The vitamin D response element in the human CAMP gene is located within a primate-specific Alu transposable element. Mice and most other mammals lack this element, so their cathelicidin genes do not respond to vitamin D. This means standard mouse models cannot replicate the human vitamin D-cathelicidin axis. Lowry et al. (2020) created a humanized mouse carrying the human CAMP gene to address this limitation.

Does sunlight exposure increase antimicrobial peptides?

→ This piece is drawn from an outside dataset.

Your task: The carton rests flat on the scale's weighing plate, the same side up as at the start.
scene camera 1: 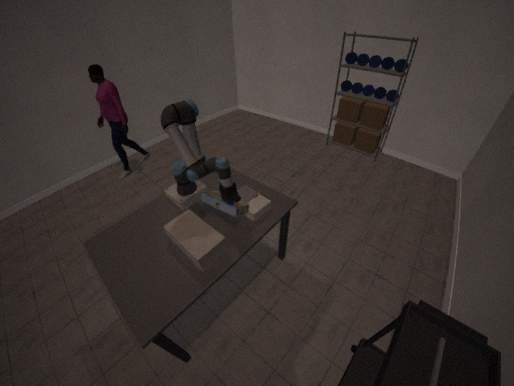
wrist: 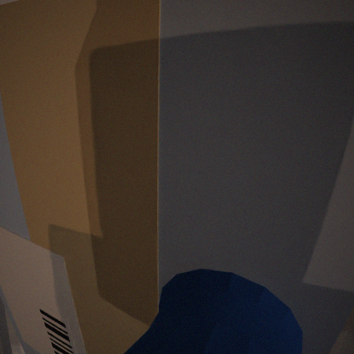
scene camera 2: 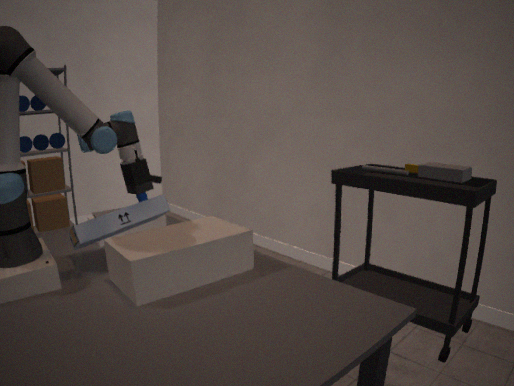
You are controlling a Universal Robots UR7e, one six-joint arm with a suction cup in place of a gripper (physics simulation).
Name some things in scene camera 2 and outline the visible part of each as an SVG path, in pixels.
A carton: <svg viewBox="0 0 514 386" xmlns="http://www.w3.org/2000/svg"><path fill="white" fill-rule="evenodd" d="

Indirectly, yes. UVB radiation on skin converts 7-dehydrocholesterol to vitamin D3, which is then hydroxylated in the liver to 25(OH)D and locally in tissues to active 1,25(OH)2D3. This active vitamin D drives CAMP gene transcription and LL-37 production. The historical effectiveness of heliotherapy (sunlight treatment) for tuberculosis is now understood partly through this molecular pathway connecting UV exposure to antimicrobial peptide induction.

Is the vitamin D-LL-37 pathway relevant to COVID-19?

Crane-Godreau et al. (2020) proposed that vitamin D deficiency suppresses LL-37 and increases COVID-19 susceptibility, based on epidemiological correlations between low vitamin D status and worse outcomes. LL-37 has demonstrated antiviral activity against other respiratory viruses. However, this remains a hypothesis. No randomized controlled trial has specifically tested whether vitamin D supplementation prevents COVID-19 through LL-37 induction, and several proposed COVID-19 interventions based on immunological plausibility failed in trials.